What the task requires =>
How many of the lines below hold the string "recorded"? Say only the number.

■ ■ ■

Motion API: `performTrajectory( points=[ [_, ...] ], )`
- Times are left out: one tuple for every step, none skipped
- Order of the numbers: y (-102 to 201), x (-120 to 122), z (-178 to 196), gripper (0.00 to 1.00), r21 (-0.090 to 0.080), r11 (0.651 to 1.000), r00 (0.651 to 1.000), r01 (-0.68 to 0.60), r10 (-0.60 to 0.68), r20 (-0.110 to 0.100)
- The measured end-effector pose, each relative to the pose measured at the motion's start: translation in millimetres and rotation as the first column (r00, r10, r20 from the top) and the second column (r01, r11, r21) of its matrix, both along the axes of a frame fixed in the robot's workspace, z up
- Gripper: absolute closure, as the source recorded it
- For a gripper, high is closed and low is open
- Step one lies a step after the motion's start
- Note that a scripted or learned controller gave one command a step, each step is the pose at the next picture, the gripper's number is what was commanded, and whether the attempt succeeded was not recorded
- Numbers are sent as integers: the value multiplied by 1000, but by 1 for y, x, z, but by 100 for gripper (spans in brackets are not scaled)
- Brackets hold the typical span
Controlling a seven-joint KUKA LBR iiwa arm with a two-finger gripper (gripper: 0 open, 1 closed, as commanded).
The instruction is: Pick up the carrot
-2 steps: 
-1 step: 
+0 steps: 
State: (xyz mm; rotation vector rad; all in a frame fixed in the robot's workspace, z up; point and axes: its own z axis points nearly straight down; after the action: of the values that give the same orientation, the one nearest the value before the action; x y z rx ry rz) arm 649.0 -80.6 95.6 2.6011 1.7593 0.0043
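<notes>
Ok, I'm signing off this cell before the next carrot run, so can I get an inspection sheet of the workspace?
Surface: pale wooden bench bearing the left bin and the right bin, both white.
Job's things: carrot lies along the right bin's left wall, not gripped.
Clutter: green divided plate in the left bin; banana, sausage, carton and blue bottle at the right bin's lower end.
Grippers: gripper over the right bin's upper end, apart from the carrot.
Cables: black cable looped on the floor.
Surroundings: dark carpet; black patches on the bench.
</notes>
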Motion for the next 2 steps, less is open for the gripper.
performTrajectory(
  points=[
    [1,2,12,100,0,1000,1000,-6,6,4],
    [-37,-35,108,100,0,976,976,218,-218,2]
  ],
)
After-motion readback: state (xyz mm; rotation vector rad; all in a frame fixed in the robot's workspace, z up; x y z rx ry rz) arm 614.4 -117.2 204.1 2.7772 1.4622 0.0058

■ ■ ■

Response below =>
2